Dans ce texte, l'auteure ne cherche pas seulement dénoncer les conditions de vie dans les prisons tunisiennes. Sa grande priorité, comme elle dit, est de rendre ces institutions humanisées.
Par Dr Lilia Bouguira
Des regards hagards, perdus, fauves, fous ou curieux.
Un mince couloir.
De maigres couvertures appelées «zwer» sont jetées à même le sol comme un camp de nuit, levées en hâte à chaque matin aux premières heures de l'aube avant l'appel général.
Des hommes, depuis peu statués, se rangent les uns derrière les autres, comme dans une autoroute avec un énorme bouchon fait d'hommes en détention. D'où ce statut qui les raconte.
D'autres moins chanceux s'amoncellent chaque nuit en amas appelés «kodss». Du noir de leurs couvertures ou du noir de leurs pensées en détresse, ils doivent tout taire parce que même en cage, il n'y a pas de place pour eux!
D'autres, plus heureux, se réservent une place dans ce monde sans soleil en optant pour une position plus intime sous les lits superposés qu'on appelle camion dans l'argot des prisonniers. On raconte qu'un «bien hérité» a disparu pendant des semaines en ermite sous son camion sauf pour l'appel général et le comptage deux fois par jour pour les hommes en cage. Méditation, réclusion forcée ou encore une histoire de vie impossible à raconter!
Les anciens ont eu le temps de mieux s'organiser et chacun se garde de tenir férocement sa place sur un lit métallique superposé double ou triple qu'ils habillent de tenture. Le «chambri» est glacial.
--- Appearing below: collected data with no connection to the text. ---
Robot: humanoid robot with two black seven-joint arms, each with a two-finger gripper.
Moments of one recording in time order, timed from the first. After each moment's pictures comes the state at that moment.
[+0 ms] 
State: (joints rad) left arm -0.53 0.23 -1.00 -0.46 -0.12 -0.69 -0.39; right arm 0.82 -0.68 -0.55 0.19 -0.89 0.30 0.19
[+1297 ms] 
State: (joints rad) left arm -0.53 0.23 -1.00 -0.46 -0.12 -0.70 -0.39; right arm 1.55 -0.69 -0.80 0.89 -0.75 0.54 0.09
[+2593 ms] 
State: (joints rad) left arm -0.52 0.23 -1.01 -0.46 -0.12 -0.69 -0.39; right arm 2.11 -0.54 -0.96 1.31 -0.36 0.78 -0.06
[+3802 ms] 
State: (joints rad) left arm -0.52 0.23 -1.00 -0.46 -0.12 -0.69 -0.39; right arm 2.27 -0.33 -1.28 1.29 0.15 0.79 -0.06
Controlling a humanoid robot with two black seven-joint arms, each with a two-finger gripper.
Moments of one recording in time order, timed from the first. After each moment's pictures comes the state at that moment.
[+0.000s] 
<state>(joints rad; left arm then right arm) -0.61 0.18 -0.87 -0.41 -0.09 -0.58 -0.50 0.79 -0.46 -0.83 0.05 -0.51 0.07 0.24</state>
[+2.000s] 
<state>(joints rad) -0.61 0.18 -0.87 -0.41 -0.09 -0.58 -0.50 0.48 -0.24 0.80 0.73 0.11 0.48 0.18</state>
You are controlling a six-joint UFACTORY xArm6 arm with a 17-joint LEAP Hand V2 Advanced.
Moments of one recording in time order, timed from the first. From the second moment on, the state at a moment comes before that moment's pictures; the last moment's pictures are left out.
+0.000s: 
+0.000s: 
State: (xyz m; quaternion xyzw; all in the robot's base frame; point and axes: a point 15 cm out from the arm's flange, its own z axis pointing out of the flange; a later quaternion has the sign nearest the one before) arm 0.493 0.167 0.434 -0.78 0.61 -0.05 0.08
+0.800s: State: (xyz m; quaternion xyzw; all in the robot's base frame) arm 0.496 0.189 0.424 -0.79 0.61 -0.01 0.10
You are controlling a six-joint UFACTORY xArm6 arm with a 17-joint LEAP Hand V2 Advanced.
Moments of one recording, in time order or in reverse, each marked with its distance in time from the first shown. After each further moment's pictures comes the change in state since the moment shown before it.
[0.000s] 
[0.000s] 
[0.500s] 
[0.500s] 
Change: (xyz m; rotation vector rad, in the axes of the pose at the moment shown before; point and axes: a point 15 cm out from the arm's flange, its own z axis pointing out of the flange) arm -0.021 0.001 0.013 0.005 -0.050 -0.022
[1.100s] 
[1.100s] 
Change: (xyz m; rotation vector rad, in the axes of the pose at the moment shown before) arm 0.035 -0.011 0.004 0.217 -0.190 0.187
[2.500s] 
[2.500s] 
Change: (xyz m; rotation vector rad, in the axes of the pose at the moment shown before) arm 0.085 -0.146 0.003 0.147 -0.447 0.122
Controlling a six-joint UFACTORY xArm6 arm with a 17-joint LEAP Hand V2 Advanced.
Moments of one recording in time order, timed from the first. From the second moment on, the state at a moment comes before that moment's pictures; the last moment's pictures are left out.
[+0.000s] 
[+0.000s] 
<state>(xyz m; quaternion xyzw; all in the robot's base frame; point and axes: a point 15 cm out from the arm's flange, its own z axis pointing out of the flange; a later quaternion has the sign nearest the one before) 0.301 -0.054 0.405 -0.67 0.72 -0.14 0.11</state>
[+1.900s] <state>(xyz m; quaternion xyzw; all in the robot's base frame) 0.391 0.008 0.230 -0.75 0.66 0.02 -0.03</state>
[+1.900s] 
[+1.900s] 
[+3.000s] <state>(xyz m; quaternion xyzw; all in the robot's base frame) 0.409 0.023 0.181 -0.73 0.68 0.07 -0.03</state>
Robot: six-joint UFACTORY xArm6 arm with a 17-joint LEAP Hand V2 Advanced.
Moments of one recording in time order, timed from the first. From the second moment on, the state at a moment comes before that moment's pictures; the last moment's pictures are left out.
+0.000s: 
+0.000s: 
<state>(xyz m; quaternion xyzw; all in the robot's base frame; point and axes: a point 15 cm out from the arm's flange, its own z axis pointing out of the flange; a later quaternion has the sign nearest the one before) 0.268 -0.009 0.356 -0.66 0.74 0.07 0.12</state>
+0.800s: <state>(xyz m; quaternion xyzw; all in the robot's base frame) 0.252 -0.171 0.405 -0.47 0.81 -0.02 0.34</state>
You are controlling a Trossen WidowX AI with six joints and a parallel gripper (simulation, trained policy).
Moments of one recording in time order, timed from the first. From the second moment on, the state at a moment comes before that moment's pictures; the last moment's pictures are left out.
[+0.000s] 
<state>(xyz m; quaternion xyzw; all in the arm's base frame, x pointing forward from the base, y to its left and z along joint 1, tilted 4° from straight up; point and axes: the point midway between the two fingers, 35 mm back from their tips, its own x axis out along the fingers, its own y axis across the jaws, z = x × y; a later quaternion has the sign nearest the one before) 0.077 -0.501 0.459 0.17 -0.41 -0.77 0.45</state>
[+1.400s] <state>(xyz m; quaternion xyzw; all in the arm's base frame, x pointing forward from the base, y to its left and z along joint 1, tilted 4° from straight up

Les murs et le parterre sont faits en ciment délavé encore plus mordant que le marbre. Il incise dans les os, les poumons et rend les articulations vieilles et usées.
Une armure dans ce monde d'homme sans armure à part la force et le pouvoir de l'argent car même en prison tout s'achète!
Toujours ces fameuses «zwer» pour se garder des yeux curieux des regards intrus lorsque l'attention baisse et qu'œuvre le sommeil sur des corps endoloris par des secrets honteux.
Viols et vices sont des mannes féroces pour meurtrir les plus rebelles, les plus jeunes, les plus vulnérables. Couples exigés ou en sandwich sur des plates où on se serre jusqu'à trois, quatre et plus!
Ma finalité n'est pas de dénoncer mais rendre ces institutions humanisées reste ma grande priorité!